If that is the case, then it is possible that other countries where American missionaries went also have some form of this cheer. But that was as far as I got to solving the mystery of the origins of the world’s most stupid cheer.

Comments

  1. moarscienceplz says

    Interesting bit of history. I’ve never heard this song before, which surprises me a bit because when I was in elementary school in Arizona we had an excellent music program which taught us a lot of popular songs from America’s past. We even were taught a song that lionized Jesse James, but we weren’t given the context that he was a Southern sympathizer and basically a mad-dog murderer. Maybe my music teacher was also sympathetic to the Confederacy, and so she skipped over a song that refers to them as traitors, even though she did teach us The Battle Hymn of the Republic.

  2. moarscienceplz says

    I take it back, I think I have heard it before. I think Ken Burns used a piano solo version of this in his Civil War series.

  3. says

    So the Union song was so good the Confederates had to cobble up their own version…and it sucked. “Down with the eagle and up with the cross!?” They’re calling for a Christian theocracy there (and remember, it’s the particular brand of Christianity that explicitly supports one of the most heinous forms of slavery in human history); which flatly contradicts the “battle cry of ‘freedom!'”

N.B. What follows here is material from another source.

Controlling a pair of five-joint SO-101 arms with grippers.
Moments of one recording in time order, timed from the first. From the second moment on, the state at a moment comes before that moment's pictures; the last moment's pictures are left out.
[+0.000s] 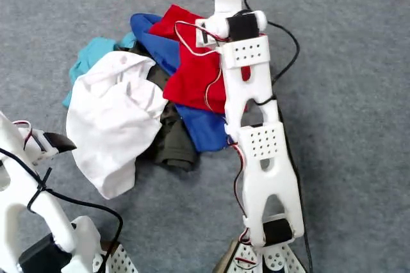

    I’ve never heard this song before, which surprises me a bit because when I was in elementary school in Arizona we had an excellent music program which taught us a lot of popular songs from America’s past.

    Wow, that’s kinda weird. Maybe some closet-Confederates didn’t want anyone hearing such a rousing anti-slavery song?

  4. Pierce R. Butler says

    … the source of the word ‘hurrah’…

    Pretty sure that goes way back before the 1860s.

    Uh-huh:

    hurrah. (interj.). 1680s, apparently an alteration of huzza; it is similar to shouts recorded in German, Danish, and Swedish; perhaps it was picked up by the English soldiery during the Thirty Years’ War. Hurra was said to be the battle-cry of Prussian soldiers during the War of Liberation (1812-13), “and has since been a favourite cry of soldiers and sailors, and of exultation” [OED].

  5. OudhMeta says

    Pretty sure “source” is referring to how and when the “hurrah” was incorporated into the cry rather than when the word entered the lexicon.